Slowness loading some plan information
Incident Report for AchieveIt
Postmortem

Summary

On Wednesday, January 12, 2022 at approximately 14:52 UTC (9:52 AM EST) we were notified that some customers were experiencing errors when trying to load plan item data in certain views, including List View and list widgets in Custom Dashboards. We were able to replicate the errors in certain scenarios and began investigating the cause within 10 minutes of the initial report. We also confirmed that most application features and operations on plans and plan items continued to function normally. By 17:00 UTC (12:00 PM), we confirmed that the issue was likely related to an increase in the amount of time it was taking to return some data from queries for plan items and that the issue only began on January 12. Over the succeeding 9 hours, we continued to research and make adjustments to the database. Some of these adjustments caused increase overall load, particularly between 21:00 UTC and 23:00 UTC (4:00 PM - 6:00 PM EST). During this time customers likely experienced significant slowness through the application. At approximately 2:00 UTC on January 13 (9:00 PM EST on January 12) we identified that there was a misconfiguration in the primary production database. We corrected that configuration and saw all system operations immediately return to normal.

This incident did not affect the US Government production environment. No data was lost or corrupted in either environment.

Root Cause

The database misconfiguration was caused by maintenance activities we performed during a production release the evening of January 11, 2022. During the maintenance we inadvertently missed a specific configuration related to the performance of retrieving comments on plan item progress updates. This caused queries that included this comment data to, in certain instances, take much longer to complete. At times, the application would time out waiting on the query and display an error to the user.

Mitigation Actions

We manage all configurations for our environments in version control just as if it were code. We have already reviewed and corrected that the database configuration under version control to ensure that it is not missing any other configuration information. We are also in the process of changing how we store database configuration changes, which are done from time to time to manage system performance and security, to be in a more centralized location to improve review of these changes in our quality processes.
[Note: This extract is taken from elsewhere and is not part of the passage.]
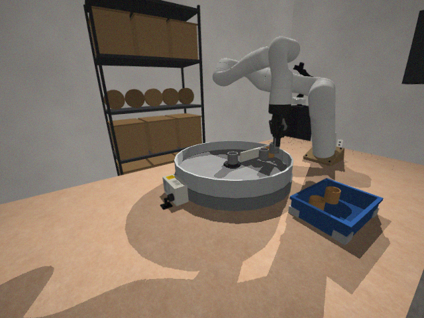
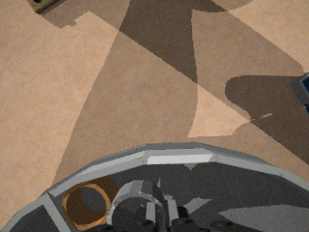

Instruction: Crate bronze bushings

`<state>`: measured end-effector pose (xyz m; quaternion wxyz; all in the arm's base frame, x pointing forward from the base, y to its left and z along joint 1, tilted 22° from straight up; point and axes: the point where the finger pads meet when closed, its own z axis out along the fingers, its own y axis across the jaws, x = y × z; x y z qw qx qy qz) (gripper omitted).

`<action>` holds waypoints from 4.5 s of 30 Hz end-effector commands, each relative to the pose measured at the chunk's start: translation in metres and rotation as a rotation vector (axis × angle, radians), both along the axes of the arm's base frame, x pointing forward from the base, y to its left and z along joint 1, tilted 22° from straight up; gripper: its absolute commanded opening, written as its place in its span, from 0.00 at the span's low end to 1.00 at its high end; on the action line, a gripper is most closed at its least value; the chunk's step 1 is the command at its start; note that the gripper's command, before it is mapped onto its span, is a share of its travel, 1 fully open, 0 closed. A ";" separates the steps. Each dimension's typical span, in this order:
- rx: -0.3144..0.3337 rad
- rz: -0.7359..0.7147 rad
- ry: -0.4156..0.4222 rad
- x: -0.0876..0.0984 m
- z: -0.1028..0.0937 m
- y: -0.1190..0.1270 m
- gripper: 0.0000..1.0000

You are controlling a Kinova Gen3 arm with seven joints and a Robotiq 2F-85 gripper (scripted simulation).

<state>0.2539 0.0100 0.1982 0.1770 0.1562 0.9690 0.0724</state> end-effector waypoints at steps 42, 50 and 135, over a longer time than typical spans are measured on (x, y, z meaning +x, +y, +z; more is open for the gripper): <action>-0.001 -0.001 -0.001 -0.007 0.018 -0.002 0.00; -0.001 -0.001 -0.001 -0.012 0.032 -0.003 0.00; -0.001 -0.001 -0.002 0.146 0.095 -0.032 0.00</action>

Posted Jan 14, 2022 - 08:41 EST

Resolved
We have confirmed that all plans and plan items are loading as expected. We will publish a post mortem with additional information about the incident in the next two days.
Posted Jan 12, 2022 - 21:38 EST
Monitoring
We have confirmed system performance has returned to normal. We will continue to monitor activity for the next hour to confirm that all performance issues have been resolved.
Posted Jan 12, 2022 - 20:15 EST
Update
We have finished applying the changes to the database to improve the performance. We are seeing improvements but are continuing to evaluate to identify if there are any scenarios where displaying list views of plans are not functioning as expected.
Posted Jan 12, 2022 - 18:33 EST
Update
We are in the process of applying changes to the database to alleviate the performance issues. In the process of making these changes, some areas of the application may have limited functionality. We will continue to update as we complete these changes.
Posted Jan 12, 2022 - 16:32 EST
Identified
We have identified that the performance degradation is related to a database configuration. We are working to confirm the root cause and also make configuration adjustments to alleviate the immediate performance issue.
Posted Jan 12, 2022 - 15:44 EST
Investigating
We are investigating an issue that appears to be causing information for some plans to load slowly, and in some instances fail to load.
Posted Jan 12, 2022 - 13:52 EST
This incident affected: Web Application - Commercial Environment.